Let's go ahead and implement a random search algorithm with PyTorch:

- Import the Gym and PyTorch packages and create an environment instance:

**>>> import gym**

>>> import torch

>>> env = gym.make('CartPole-v0')

- Obtain the dimensions of the observation and action space:

**>>> n_state = env.observation_space.shape[0]**

>>> n_state

4

>>> n_action = env.action_space.n

>>> n_action

2

These will be used when we define the tensor for the weight matrix, which is size 4 x 2 in size.

- Define a function that simulates an episode given the input weight and returns the total reward:

** >>> def run_episode(env, weight):**

... state = env.reset()

... total_reward = 0

... is_done = False

... while not is_done:

... state = torch.from_numpy(state).float()

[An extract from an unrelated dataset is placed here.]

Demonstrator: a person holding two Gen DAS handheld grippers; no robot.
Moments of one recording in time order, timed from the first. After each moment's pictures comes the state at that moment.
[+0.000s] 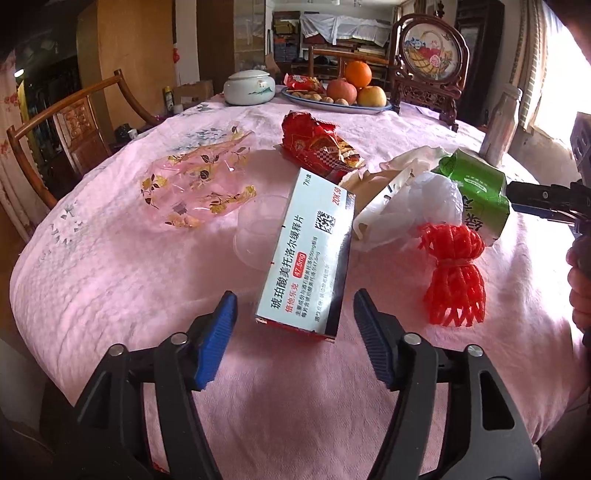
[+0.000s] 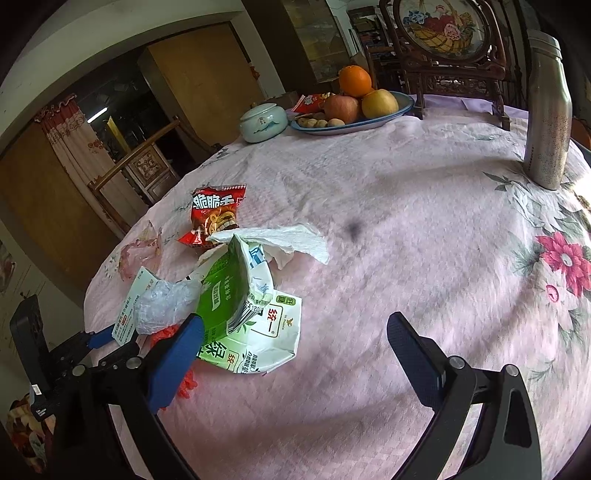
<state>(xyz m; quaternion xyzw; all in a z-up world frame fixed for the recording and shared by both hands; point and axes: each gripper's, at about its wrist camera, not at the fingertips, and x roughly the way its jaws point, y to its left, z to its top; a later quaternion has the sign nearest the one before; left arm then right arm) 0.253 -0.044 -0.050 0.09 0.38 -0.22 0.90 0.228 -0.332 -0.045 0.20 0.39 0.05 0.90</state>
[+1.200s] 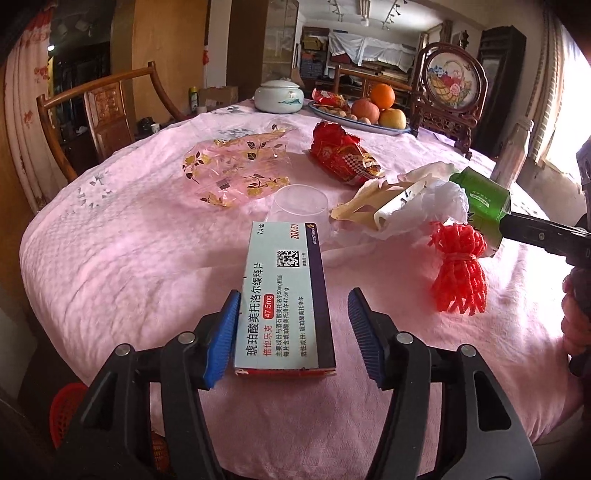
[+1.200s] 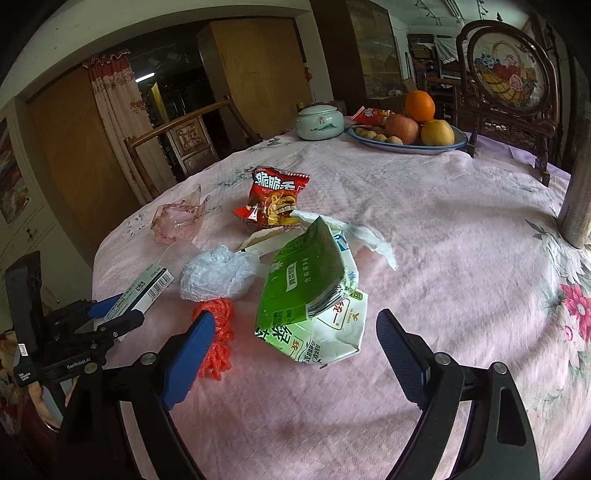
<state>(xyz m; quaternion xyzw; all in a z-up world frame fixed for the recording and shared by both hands) 0.230 -0.018 -0.056 0.03 0.36 -0.19 0.91 0.221 -0.275 -0.037 0.10 0.36 0.11 0.92</state>
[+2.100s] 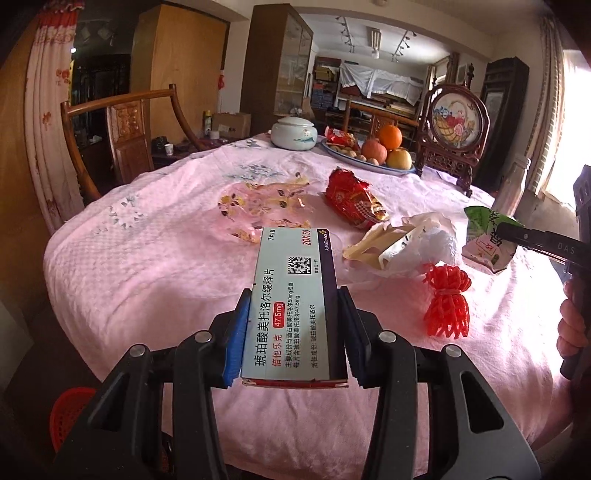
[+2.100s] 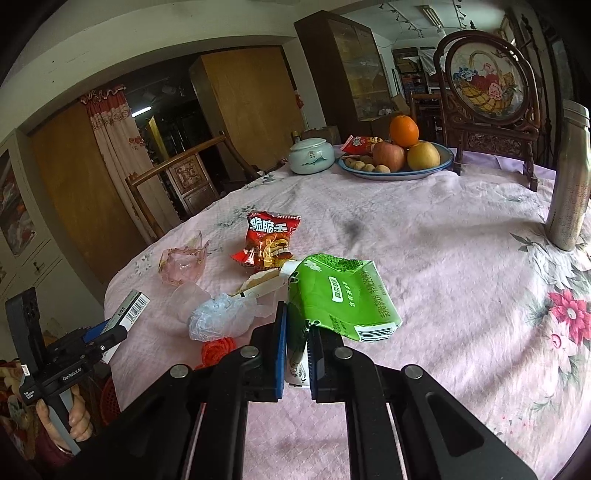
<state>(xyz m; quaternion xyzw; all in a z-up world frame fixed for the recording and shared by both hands) 0.210 0.017 -0.023 -0.01 0.30 -0.17 0.94 0.210 -0.303 -0.012 0.15 0.31 0.10 0.93</state>
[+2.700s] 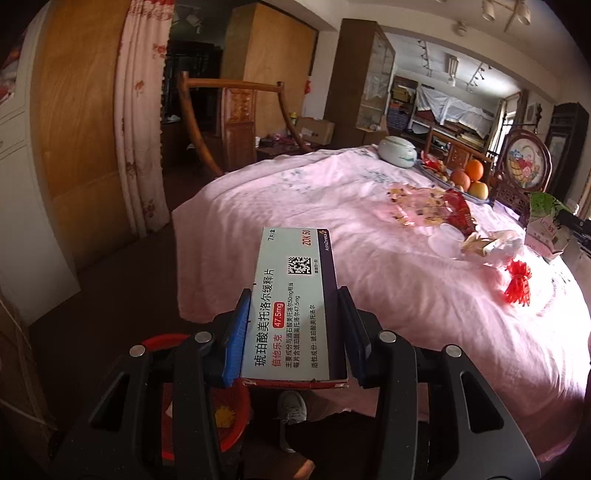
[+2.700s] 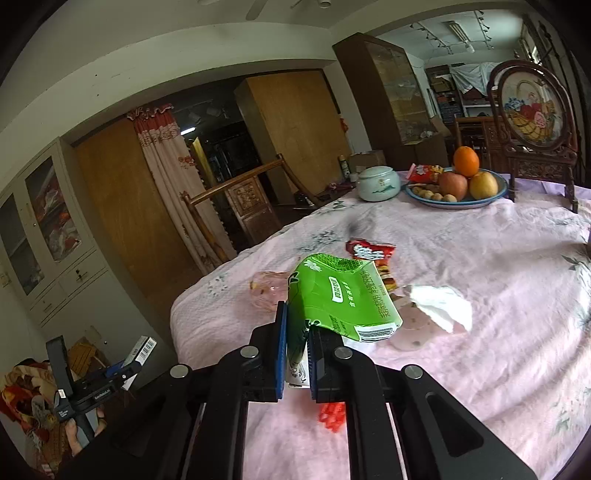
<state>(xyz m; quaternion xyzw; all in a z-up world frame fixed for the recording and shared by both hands) 0.143 0.180 -0.036 -0.07 0.31 -0.03 0.95 0.184 -0.219 0.033 0.16 0.25 0.19 0.94</state>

... action = torch.argmax(torch.matmul(state, weight))

... state, reward, is_done, _ = env.step(action.item())

... total_reward += reward

... return total_reward

Here, we convert the state array to a tensor of the float type because we need to compute the multiplication of the state and weight tensor, `torch.matmul(state, weight)`, for linear mapping. The action with the higher value is selected using the `torch.argmax()` operation. And don't forget to take the value of the resulting action tensor using `.item()` because it is a one-element tensor.

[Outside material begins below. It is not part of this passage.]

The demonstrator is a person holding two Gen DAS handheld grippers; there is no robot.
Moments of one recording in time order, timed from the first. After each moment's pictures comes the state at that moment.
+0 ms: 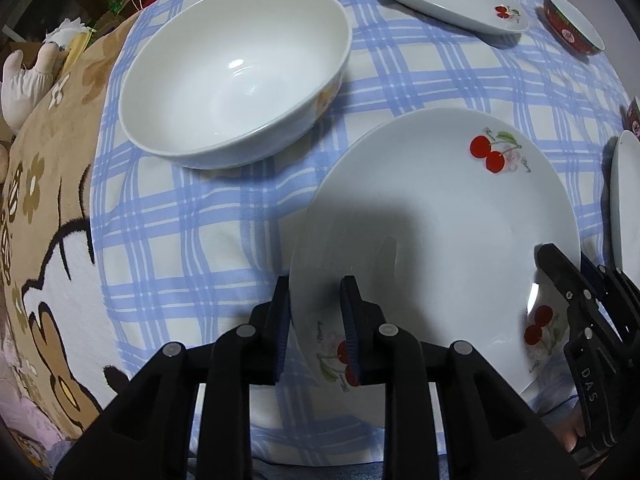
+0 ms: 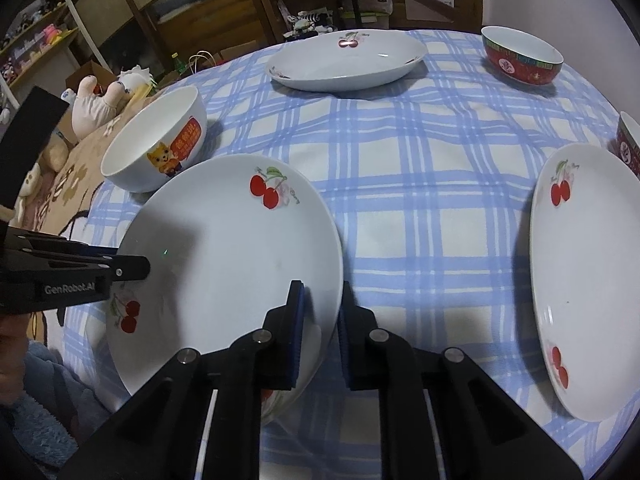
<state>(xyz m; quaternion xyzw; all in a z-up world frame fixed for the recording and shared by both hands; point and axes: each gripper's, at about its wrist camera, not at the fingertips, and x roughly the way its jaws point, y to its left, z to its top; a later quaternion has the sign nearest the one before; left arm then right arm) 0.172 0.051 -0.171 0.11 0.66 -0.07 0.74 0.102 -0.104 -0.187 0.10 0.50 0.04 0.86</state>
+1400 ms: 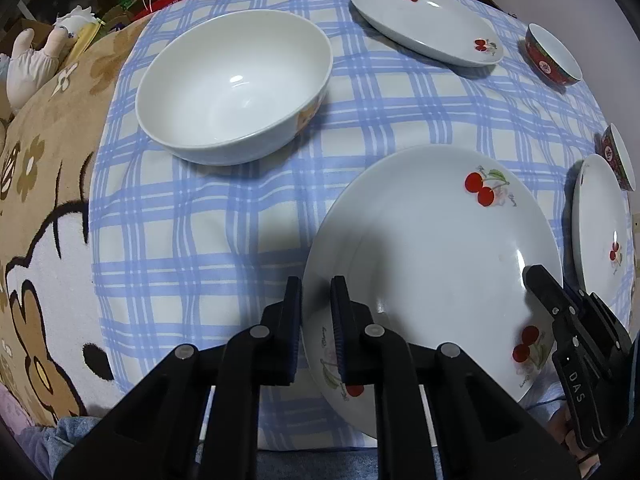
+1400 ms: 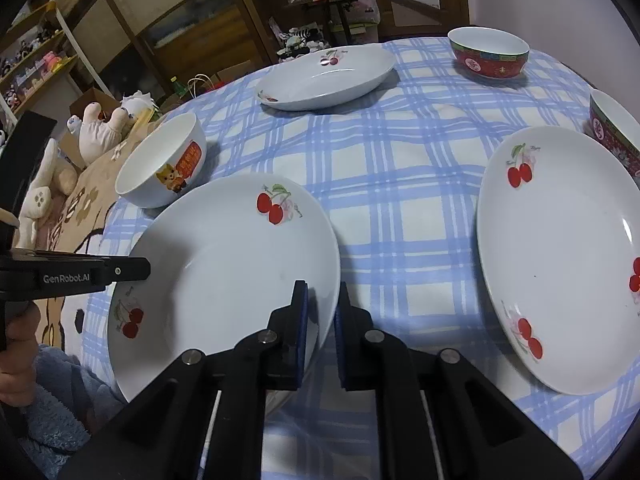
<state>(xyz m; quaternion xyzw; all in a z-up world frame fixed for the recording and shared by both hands) 0.147 0.049 -0.142 0.05 0.64 -0.08 0.76 0.074 -0.130 -0.171 0.14 0.48 0.04 0.87</state>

- Specify the number of episodes:

**>>> n_episode = 1000**

- We need to keep track of the best total reward on the fly, as well as the corresponding weight. So, we specify their starting values:

**>>> best_total_reward = 0**

>>> best_weight = None

We will also record the total reward for every episode:

**>>> total_rewards = []**

- Now, we can run
`n_episode`. For each episode, we do the following:

- Randomly pick the weight
- Let the agent take actions according to the linear mapping
- An episode terminates and returns the total reward
- Update the best total reward and the best weight if necessary
- Also, keep a record of the total reward

Put this into code as follows:

** >>> for episode in range(n_episode):**

... weight = torch.rand(n_state, n_action)

... total_reward = run_episode(env, weight)

... print('Episode {}: {}'.format(episode+1, total_reward))

... if total_reward > best_total_reward:

... best_weight = weight

... best_total_reward = total_reward

... total_rewards.append(total_reward)

...

Episode 1: 10.0

Episode 2: 73.0

Episode 3: 86.0

Episode 4: 10.0

Episode 5: 11.0

……

……

Episode 996: 200.0

Episode 997: 11.0

Episode 998: 200.0

Episode 999: 200.0

Episode 1000: 9.0

We have obtained the best policy through 1,000 random searches. The best policy is parameterized by `best_weight`.

- Before we test out the best policy in the testing episodes, we can calculate the average total reward achieved by random linear mapping:

** >>> print('Average total reward over {} episode: {}'.format(**

n_episode, sum(total_rewards) / n_episode))

Average total reward over 1000 episode: 47.197

This is more than twice what we got from the random action policy (22.25).

- Now, let's see how the learned policy performs on 100 new episodes:

** >>> n_episode_eval = 100**

>>> total_rewards_eval = []

>>> for episode in range(n_episode_eval):

... total_reward = run_episode(env, best_weight)

... print('Episode {}: {}'.format(episode+1, total_reward))

... total_rewards_eval.append(total_reward)

...

Episode 1: 200.0

Episode 2: 200.0

Episode 3: 200.0

Episode 4: 200.0

Episode 5: 200.0

……

……

Episode 96: 200.0

Episode 97: 188.0

Episode 98: 200.0

Episode 99: 200.0

Episode 100: 200.0

>>> print('Average total reward over {} episode: {}'.format(

n_episode, sum(total_rewards_eval) / n_episode_eval))

Average total reward over 1000 episode: 196.72

Surprisingly, the average reward for the testing episodes is close to the maximum of 200 steps with the learned policy. Be aware that this value may vary a lot. It could be anywhere from 160 to 200.